Milledgeville, Ga., January 30. [Special.] - The Central railroad train due here at 2:20 this afternoon, happened to an accident about five miles below this city, in which several cars were badly wrecked and several people severely injured. The train was a combination of freight and passenger cars, and was made up of six freight cars, a mail and express, baggage and smoking car, and a first-class passenger coach.
The Trestle Gives Way.
The train had left the Stevens Pottery and was speeding with the wind toward this city. When near the trestle over camp creek the tracks spread, and three of the freight cars, together with the mail, baggage and passenger coaches, were precipitated down the embankment, the baggage car falling in the creek and the other cars thrown into a confused mass.
Work was begun at once in rescuing the passengers.
List Of The Injured.
It was found that the mail agent, Mr.
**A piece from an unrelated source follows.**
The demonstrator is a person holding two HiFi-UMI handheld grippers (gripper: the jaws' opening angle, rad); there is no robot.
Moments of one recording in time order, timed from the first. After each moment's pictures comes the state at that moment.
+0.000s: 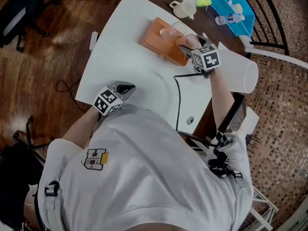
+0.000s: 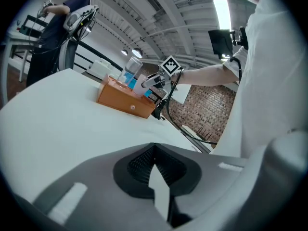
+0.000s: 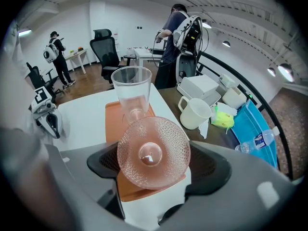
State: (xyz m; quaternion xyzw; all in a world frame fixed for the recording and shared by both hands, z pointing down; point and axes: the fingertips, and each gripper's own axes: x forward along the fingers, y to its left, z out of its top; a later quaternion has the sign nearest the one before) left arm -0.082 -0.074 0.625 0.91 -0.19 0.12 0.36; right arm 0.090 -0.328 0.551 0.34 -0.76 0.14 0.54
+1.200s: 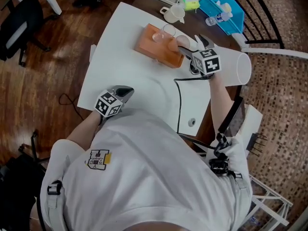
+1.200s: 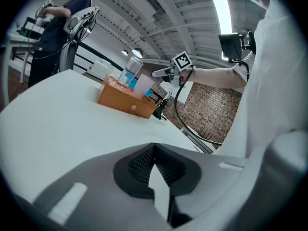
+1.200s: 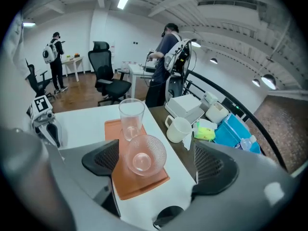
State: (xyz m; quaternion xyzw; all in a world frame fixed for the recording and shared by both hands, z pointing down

Adams, was bruised up considerably and his head badly cut.
Express Messenger Reese Caraker was bruised up badly.
O.E. Pace, a traveling salesman for W.T. Conn & Co., of this city, was badly hurt but not thought dangerous.
Baggagemaster Jack Sharp, foot smashed.
Mrs. T.L. Avant, bruised up, but not serious.
Brought To The City.
The passengers were brought to this city, where medical attention was given the wounded. The scene of the wreck is described as pitiful, indeed. It is a miracle that the entire crew was not killed.